I am creating a pipeline that reads from Kafka using beam_nuggets.io and writes to BigQuery using apache beam WriteToBigQuery.
I am currently running this locally using the DirectRunner to test some of the functionality and concepts. It is able to read from Kafka with no issue, however when writing to BigQuery it logs the message "Refreshing access_token" and then nothing happens.
What is really odd is if I remove the part reading from kafka and replace it with a simple beam.Create(...) it will successfully refresh the token and write to BigQuery as expected.
Extract of the code can be seen below:
messages = (p
| "KafkaConsumer" >> kafkaio.KafkaConsume({"topic": "test",
"bootstrap_servers": "localhost:9092",
"auto_offset_reset": "earliest"})
# | "ManualCreate" >> beam.Create([{"name": "ManualTest", "desc": "a test"}])
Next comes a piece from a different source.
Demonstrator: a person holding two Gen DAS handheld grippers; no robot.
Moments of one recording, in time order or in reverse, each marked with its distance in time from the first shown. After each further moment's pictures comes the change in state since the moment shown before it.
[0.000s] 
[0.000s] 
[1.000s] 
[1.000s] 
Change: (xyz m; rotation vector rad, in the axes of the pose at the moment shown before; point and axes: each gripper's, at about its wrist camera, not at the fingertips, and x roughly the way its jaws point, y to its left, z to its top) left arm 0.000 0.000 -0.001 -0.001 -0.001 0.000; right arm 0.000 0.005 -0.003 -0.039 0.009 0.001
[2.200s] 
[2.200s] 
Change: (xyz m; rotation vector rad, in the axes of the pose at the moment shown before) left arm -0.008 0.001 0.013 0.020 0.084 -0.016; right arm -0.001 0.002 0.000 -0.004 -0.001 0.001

| 'Get message' >> beam.Map(lambda x: x[1])
| 'Parse' >> beam.Map(parse_json)
)
messages | "Write to BigQuery" >> beam.io.WriteToBigQuery(pipeline_options.table_spec.get(),
schema=table_schema, write_disposition=beam.io.BigQueryDisposition.WRITE_APPEND,
create_disposition=beam.io.BigQueryDisposition.CREATE_IF_NEEDED,
batch_size=1)
messages | 'Writing to stdout' >> beam.Map(print)
As an additional point when running this locally I have the environment variable "GOOGLE_APPLICATION_CREDENTIALS" set to the location of my service account.
Any help in working out what might be causing this issue would be greatly appreciated.